Yevgueni Prigozhin, el amo del ejército privado Wagner, que ha fallecido, junto con todo su estado mayor, en un accidente de aviación cuando volaba entre San Petersburgo y Moscú, dos meses después de intentar –a mediados de junio de este año— un golpe de Estado contra el Gobierno ruso y su presidente, Vladímir Putin, antaño su protector y socio, era un personaje de esos que parecen increíbles, salvo en la literatura rusa. O en la realidad rusa. Tan pronunciados y demoniacos eran sus ángulos y afilados sus perfiles.

Su abrupto final, seguramente por orden del mismo presidente Putin, un hombre que cuando conviene puede soportar a los enemigos, pero de ninguna manera a los “traidores”; o bien de su cúpula militar, que no podía consentir que quedasen impunes las muertes de los aviadores militares a los que las fuerzas de Wagner, en ruta hacia Moscú, abatieron durante la intentona golpista de junio, es el colofón perfecto para una vida que ya empezó muy torcida. Que pareció encaminada hacia la fama y la fortuna, pero ahora, a posteriori, parece que desde el principio estaba condenada a la catástrofe.

Prigozhin empezó su carrera de perdición como pequeño delincuente en San Petersburgo, en los últimos años de Brézhnev. Con varios compinches asaltó en la calle a una mujer indefensa, le hizo una llave de judo que la dejó desvanecida, la despojó de sus joyas, reloj, bolso y zapatos, y la dejó tirada en la acera. No era su primer delito. Cuando le cazó la policía fue condenado a diez años de cárcel.

De la cárcel salió, en los agitados tiempos de Yeltsin, transformado –en qué sentido y hasta qué extremos es difícil explicarlo; pues es difícil imaginar cómo forja el carácter y deforma el alma semejante internado, pero supongo que se puede decir que salió “extremadamente endurecido” y decidido a amasar dinero—. Lo amasó, a través de la hostelería, desde donde se expandió a todo tipo de negocios, hasta convertirse en el multimillonario propietario de un ejército de mercenarios útiles al Estado en operaciones encubiertas, generalmente africanas.

Lo interesante es que aquella experiencia presidiaria le convertía en alguien muy convincente cuando, con motivo de la invasión de Ucrania por el Ejército ruso y por el Grupo Wagner, consiguió un acuerdo con el poder político por el que se le facilitaba reclutar en las cárceles a los prisioneros con delitos de sangre haciéndoles una oferta “ventajosa”. Le hemos visto en el patio de una cárcel, rodeado de presidiarios, advirtiéndoles con honestidad de lo que probablemente les iba a pasar: si os alistáis como soldados de Wagner para ir al frente de Ucrania, seguramente moriréis.
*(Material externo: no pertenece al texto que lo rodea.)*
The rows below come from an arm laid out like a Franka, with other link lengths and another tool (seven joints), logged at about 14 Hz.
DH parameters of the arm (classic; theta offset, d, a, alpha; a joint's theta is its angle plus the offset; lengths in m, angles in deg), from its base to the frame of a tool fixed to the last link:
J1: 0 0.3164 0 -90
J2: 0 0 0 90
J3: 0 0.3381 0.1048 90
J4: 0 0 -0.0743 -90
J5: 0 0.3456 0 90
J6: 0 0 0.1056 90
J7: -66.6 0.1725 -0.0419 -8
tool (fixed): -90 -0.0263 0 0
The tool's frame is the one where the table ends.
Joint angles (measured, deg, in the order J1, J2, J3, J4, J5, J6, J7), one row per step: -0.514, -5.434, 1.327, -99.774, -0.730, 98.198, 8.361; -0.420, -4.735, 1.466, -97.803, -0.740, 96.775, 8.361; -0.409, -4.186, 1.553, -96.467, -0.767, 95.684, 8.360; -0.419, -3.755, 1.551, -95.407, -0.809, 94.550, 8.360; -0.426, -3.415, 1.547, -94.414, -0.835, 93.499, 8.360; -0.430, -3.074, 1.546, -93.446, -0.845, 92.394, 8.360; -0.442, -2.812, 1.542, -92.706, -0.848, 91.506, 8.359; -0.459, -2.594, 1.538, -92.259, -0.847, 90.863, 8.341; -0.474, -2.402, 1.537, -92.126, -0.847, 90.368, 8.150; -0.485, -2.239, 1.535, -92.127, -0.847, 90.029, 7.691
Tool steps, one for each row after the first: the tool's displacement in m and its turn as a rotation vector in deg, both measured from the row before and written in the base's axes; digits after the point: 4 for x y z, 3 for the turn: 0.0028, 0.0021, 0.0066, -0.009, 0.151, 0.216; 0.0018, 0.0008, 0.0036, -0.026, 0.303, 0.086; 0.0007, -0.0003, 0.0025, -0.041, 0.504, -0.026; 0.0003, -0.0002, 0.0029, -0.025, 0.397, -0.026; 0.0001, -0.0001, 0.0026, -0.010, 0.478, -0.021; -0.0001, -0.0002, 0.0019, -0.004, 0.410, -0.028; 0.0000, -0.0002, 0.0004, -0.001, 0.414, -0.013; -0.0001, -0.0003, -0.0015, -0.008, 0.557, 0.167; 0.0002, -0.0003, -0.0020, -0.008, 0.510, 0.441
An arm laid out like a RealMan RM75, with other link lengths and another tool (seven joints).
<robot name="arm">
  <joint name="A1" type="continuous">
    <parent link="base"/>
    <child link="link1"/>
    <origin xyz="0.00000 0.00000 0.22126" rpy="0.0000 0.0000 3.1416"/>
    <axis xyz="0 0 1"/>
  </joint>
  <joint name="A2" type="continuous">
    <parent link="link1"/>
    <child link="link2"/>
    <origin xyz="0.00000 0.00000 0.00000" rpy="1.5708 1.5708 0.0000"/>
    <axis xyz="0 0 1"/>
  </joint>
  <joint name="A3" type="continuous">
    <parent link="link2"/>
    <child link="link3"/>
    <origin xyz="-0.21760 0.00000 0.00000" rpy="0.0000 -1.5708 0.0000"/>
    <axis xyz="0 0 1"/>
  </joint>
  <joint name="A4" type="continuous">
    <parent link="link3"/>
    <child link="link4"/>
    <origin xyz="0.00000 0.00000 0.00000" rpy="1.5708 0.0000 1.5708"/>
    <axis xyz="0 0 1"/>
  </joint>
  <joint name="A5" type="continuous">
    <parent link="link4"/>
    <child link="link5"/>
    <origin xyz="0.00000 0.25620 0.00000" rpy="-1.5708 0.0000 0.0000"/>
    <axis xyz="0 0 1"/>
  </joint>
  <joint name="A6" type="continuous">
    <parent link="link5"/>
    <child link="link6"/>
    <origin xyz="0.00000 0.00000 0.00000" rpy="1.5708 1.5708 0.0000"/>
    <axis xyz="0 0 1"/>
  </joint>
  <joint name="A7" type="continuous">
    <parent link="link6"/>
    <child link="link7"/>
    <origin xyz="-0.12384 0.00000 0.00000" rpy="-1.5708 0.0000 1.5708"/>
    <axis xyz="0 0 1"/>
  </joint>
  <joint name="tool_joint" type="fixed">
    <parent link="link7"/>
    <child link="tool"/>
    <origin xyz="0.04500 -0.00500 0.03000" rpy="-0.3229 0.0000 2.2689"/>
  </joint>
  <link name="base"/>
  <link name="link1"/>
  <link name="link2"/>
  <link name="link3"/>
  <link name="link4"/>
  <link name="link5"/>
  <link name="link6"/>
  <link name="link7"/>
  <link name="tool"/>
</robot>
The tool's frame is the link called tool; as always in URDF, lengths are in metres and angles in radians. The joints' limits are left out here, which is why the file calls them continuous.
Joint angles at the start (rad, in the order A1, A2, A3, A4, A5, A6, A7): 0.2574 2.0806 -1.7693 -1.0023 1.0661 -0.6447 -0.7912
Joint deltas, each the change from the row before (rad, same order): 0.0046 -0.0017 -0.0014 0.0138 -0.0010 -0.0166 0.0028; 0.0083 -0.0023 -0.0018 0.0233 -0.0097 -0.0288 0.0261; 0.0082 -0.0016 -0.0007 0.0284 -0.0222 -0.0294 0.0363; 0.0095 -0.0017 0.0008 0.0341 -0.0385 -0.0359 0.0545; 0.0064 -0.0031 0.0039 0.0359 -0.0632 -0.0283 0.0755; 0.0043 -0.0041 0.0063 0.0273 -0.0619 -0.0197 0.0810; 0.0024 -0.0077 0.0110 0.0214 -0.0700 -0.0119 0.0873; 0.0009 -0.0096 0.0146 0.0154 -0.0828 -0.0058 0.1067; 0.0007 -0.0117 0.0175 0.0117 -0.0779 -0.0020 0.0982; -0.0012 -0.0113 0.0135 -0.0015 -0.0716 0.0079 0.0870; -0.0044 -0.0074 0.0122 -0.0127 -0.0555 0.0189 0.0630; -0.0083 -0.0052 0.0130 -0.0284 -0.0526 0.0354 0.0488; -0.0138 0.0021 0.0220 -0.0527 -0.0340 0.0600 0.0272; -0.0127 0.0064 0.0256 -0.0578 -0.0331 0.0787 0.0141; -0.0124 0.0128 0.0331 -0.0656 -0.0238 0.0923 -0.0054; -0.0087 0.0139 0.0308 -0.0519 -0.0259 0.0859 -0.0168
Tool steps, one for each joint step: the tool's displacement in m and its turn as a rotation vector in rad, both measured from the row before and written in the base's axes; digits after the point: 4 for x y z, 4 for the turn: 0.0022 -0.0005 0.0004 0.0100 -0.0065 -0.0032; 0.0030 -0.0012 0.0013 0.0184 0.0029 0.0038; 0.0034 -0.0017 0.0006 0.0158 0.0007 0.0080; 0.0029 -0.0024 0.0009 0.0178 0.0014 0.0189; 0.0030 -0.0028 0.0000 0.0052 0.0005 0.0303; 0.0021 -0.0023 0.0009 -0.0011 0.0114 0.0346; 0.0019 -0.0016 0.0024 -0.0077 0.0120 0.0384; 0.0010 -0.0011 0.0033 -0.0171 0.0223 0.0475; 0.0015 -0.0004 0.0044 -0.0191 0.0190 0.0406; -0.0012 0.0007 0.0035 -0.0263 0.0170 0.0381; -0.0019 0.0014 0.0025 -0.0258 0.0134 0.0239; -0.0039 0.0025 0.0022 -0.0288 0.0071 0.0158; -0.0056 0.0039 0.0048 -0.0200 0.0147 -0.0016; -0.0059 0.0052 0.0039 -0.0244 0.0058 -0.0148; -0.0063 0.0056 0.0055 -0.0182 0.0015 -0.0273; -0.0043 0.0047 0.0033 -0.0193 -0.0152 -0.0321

Pero si sobrevivís a los combates durante seis meses, quedaréis en libertad, con dinero en el bolsillo, y disfrutaréis de empleos que os facilitará el Estado o becas para estudiar en las universidades y empezar una nueva vida.

Le hemos visto en el patio de alguna prisión hablando con los cautivos de tú a tú. Debía de ser convincente, o quizá las cárceles rusas son una sucursal del infierno y para el cautivo tanto da seguir allí como ir al frente, el caso es que se apuntaron a la aventura 38.000 desdichados, olvidando el sabio consejo según el cual “en la mili no hay que presentarse voluntario ni para comer”. De estos 38.000, según las cuentas de la OTAN, cerca de 30.000 murieron en primera línea de fuego.

Ahora bien, incluso una persona tan demoniaca y desalmada, viendo el baño de sangre y a sus hombres convertidos en carne de cañón, debió de sentir –esto es pura especulación del arriba firmante— algo por ellos; si no compasión, indignación, un malestar; o acaso le pareció que tantas bajas mellaban su reputación triunfadora, y percibió que se estaba convirtiendo en alguien demasiado poderoso para el Kremlin. Sea como sea, la situación le impulsó a tomar varias iniciativas claramente erróneas: la primera, intentar el golpe de Estado; la segunda, abortarlo al cabo de 24 horas y entrar en negociaciones; la tercera, creer en las garantías de impunidad de las autoridades del Estado y regresar a Rusia, donde tenía la sede de sus negocios, y su mansión, hortera y principesca, y a su familia.

A menudo, a los malos los cazan por esa debilidad del corazón. Aunque, conociendo a esa gente como la conocía, pues en realidad era uno de ellos, imagino que Prigozhin ya sospechaba que no tenía escapatoria y que su fin estaba cerca. Y si no lo sospechaba es que además de malvado era tonto.